The EU is our largest trading partner and we have been clear throughout negotiations that maintaining tariff-free access to the EU market is absolutely crucial for our food and farming industry.”

“The UK and EU Governments have taken a crucially important step in agreeing a zero-tariff agreement, to the benefit of customers all over Europe. They must now work to implement this new arrangement as soon as possible, ensuring there are no tariffs from Day 1, and finding new ways to reduce the checks and red tape that we’ll see from the 1st January. The BRC and the rest of the retail industry will be scrutinising the terms of this deal in the coming days.”

National Farmers Union president, Minette Batters, said: “The successful conclusion of a deal between the UK and EU is very positive news for British agriculture. The EU is our largest trading partner and we have been clear throughout negotiations that maintaining tariff-free access to the EU market is absolutely crucial for our food and farming industry, not only for farmers’ businesses and livelihoods, but for our ability to continue to provide a secure supply of quality, home-grown food for the nation.

“We will now analyse the details of this agreement to ensure it meets the needs of British food and farming. The tariff-free element will be a particular relief for farmers that rely heavily on the EU export market, such as our sheep farmers, as well as farmers across British agriculture that produce the safe, traceable and affordable food that underpins more than £14 billion worth of export sales each year to the EU.

“It does remain the case though that our relationship with the EU will experience a fundamental change at the end of the transition period and we do anticipate that there will still be disruption to trade at the border. New checks, paperwork and requirements on traders will add costs and complexity. It is vital Government does all it can now to prioritise exports of our high quality, perishable agricultural products to make sure that these products are not left languishing in queues at the border when the changes take effect.”

“A deal avoids the certain collapse of key export markets and tariff-related price inflation for thousands of food lines.”

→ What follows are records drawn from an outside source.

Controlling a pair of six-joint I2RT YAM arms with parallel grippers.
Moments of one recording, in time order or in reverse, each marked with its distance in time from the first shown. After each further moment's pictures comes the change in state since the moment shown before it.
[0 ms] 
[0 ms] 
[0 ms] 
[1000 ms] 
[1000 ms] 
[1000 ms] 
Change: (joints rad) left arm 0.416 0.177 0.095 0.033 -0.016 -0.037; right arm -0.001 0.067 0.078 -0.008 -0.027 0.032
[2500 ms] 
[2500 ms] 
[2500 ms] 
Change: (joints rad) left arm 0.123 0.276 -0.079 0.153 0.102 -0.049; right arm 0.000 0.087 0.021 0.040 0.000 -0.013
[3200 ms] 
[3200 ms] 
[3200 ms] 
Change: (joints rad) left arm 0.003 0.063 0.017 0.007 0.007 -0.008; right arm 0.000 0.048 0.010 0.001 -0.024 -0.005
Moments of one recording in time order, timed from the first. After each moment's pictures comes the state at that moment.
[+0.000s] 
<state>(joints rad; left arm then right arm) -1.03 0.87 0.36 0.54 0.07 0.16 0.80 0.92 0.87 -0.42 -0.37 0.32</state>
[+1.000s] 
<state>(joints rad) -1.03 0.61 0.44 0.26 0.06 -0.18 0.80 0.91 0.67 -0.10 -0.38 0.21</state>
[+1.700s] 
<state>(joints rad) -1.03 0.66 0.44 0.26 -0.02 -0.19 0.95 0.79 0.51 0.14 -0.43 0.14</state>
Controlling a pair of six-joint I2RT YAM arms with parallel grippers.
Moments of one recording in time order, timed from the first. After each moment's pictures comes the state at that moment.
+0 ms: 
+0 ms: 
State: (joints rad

Commenting immediately after the announcement, Nick Allen, chief executive of the British Meat Processors Association (BMPA), added: “We have been given very scant information surrounding Third Country Listing Status by the Government, with the official communication stating only that the UK has ‘successfully applied for authorisation’. This absence of crucial information from both the European Commission and from our own Government is highly frustrating and ties one hand behind our back when it comes to being able to prepare for Brexit.

“Simply getting Third Country Listing Status is just the first part. It’s the missing details that will make the difference between trade or no trade with the EU in January.”

Cold Chain Federation (CCF) chief executive, Shane Brennan, added: “Cold chain businesses will breathe a sigh of relief today. A deal avoids the certain collapse of key export markets and tariff-related price inflation for thousands of food lines. Above all we hope it allows a spirit of collaboration in working out how the new systems, paperwork and border traffic flows will work.

“The real implementation period for this deal starts now. Businesses must renegotiate commercial deals, rethink supply lines, retrain staff and restructure businesses.

“I know that in time our economy will thrive, because our great food, pharma and logistics businesses will make sure it does, but our food chain will be slower, more complex and more expensive for months if not years. Brexit is not done, the real work starts now.”